# White Oak bowl



## SDB777 (May 8, 2014)

While attending a birthday party at a neighbors' house down the street last weekend, I spied a chunk of 'weathered' timber on the lawn. Being the ever vigilant wood hoarder...I took it!(Don't worry, I told him I was taking it)
I laid it into a 'jig' I have in the backyard, and proceeded to trim the ends down until I got rid of the checking. It went from about 14" long 'chunk', to just under 7-1/2"....the maximum width of the chunk was 11-1/4", but it was a 'funny' width, once rounded, all I had left was about 7-3/4".

Just having finished soaking it down with Tung Oil, I decided to share this one with it's orginal owner(snap off these two quick photo's on the iPhone-and then texted him). So please excuse the crappiness of them...

http://i29.Rule #2/albums/c271/SDB777/Bowls/WhiteOakEndGrainbowl02_zps634101ca.jpg

http://i29.Rule #2/albums/c271/SDB777/Bowls/WhiteOakEndGrainbowl01_zpsa938df90.jpg

*Was thinking about doing a Shellac finish after the Tung Oil...thoughts about doing this? Good, bad, or suggestion??



*
Scott (was fun) B

Reactions: Like 9 | EyeCandy! 3


----------



## Mike Jones (May 8, 2014)

What would you hope to accomplish with the shellac top coating? I really like the rustic look of this piece. It makes me think again about burning some of my oak firewood!

Reactions: Agree 2


----------



## SDB777 (May 9, 2014)

Was wiping the bowl down for another coat of TungOil, seems that first coat just sucked itself right into this piece as it was almost dry to the touch. Anyway, the wife tells me that Linda wants the bowl just the way it is! SOLD!!

I did use a liberal amount of wax rubbed in, and buffed to give it just a touch more protection before boxing it up for the trip to Maine.

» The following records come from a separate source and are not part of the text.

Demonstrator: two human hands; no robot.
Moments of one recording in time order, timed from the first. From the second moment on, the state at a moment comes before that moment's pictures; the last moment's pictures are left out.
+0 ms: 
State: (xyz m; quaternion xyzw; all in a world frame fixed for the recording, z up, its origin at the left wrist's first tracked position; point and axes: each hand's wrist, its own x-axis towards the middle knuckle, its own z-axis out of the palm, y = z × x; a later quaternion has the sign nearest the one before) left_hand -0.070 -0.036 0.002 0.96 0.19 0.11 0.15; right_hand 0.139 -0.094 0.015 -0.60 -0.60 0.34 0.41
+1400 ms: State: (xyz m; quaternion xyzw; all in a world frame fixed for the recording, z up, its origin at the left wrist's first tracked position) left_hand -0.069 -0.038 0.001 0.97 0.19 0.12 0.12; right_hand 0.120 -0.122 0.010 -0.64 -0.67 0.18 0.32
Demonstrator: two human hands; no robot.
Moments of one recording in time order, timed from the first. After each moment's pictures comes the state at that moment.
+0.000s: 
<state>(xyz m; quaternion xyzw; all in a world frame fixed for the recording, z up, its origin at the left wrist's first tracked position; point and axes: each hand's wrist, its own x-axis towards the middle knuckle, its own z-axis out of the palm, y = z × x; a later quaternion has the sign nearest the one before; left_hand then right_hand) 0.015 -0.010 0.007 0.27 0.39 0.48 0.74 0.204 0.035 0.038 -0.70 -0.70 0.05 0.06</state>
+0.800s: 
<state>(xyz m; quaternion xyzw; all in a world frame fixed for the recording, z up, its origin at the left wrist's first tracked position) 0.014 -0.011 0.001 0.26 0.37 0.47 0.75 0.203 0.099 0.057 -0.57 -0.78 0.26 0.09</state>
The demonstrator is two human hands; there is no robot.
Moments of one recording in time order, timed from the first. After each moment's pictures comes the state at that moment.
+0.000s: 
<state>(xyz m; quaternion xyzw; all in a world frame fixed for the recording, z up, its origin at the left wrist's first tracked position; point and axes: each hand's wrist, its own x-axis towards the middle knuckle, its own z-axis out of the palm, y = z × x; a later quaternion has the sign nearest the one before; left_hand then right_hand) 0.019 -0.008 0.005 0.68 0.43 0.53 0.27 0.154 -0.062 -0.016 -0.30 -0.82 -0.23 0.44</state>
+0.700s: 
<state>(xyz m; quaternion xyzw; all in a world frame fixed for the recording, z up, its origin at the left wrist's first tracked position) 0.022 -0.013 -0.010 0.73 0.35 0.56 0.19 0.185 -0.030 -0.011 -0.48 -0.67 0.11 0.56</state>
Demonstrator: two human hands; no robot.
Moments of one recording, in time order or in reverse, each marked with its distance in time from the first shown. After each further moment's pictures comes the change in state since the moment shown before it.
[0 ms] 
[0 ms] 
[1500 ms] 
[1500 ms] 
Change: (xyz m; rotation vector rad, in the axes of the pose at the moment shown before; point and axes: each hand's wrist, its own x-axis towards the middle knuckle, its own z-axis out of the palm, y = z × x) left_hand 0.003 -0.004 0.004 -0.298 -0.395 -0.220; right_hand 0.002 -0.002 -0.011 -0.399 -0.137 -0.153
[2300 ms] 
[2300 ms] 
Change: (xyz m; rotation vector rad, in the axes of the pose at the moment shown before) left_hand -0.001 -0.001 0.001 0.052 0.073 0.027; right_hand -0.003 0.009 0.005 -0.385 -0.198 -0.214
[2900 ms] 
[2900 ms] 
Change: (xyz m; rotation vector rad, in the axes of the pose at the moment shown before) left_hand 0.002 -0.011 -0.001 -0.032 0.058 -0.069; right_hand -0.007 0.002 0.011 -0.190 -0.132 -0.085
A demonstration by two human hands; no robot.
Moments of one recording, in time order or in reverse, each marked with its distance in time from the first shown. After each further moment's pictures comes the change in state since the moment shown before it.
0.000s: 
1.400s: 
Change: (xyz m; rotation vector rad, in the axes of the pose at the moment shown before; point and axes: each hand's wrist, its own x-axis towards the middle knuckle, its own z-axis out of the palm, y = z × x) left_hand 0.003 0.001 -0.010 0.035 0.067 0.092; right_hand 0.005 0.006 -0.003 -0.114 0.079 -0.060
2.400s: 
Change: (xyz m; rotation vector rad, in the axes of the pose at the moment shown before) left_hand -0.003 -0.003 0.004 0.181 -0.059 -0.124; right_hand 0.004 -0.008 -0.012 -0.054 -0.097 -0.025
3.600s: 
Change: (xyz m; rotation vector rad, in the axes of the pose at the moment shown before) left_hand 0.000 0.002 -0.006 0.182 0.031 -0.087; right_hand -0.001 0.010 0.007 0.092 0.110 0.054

Scott (guess I won't put a glossy finish on it) B

Reactions: Like 1


----------



## Terry Summerville (May 9, 2014)

That is a really cool bowl! I wouldn't have wanted a glossy finish on it either....the rustic look is way cool!!

Reactions: Thank You! 1 | Agree 2


----------



## manbuckwal (May 9, 2014)

Very nice rustic look !

Reactions: Thank You! 1


----------



## NYWoodturner (May 9, 2014)

Nice job Scott. Those are some amazing colors in that wood. Nice score!

Reactions: Thank You! 1


----------



## SDB777 (May 9, 2014)

NYWoodturner said:


> Nice job Scott. Those are some amazing colors in that wood. Nice score!





Wow! Never thought a piece like this would gander this? Thanks!!!



Scott (I need more practice turning timber) B


----------



## JR Parks (May 9, 2014)

Perfect Scott


----------



## DKMD (May 10, 2014)

Cool! Great spalt lines and color!

I'm not sure how durable and endgrain bowl with pith might be, but it sho is purdy!


----------



## GeauxGameCalls (May 10, 2014)

Very nice!


----------



## ghost1066 (May 10, 2014)

Great wood and it looks fine the way it is. Good job saving that one.


----------



## shadetree_1 (May 11, 2014)

Real nice look to that one, you never know whats inside a ugly piece of wood, you sure did justice to that piece!


----------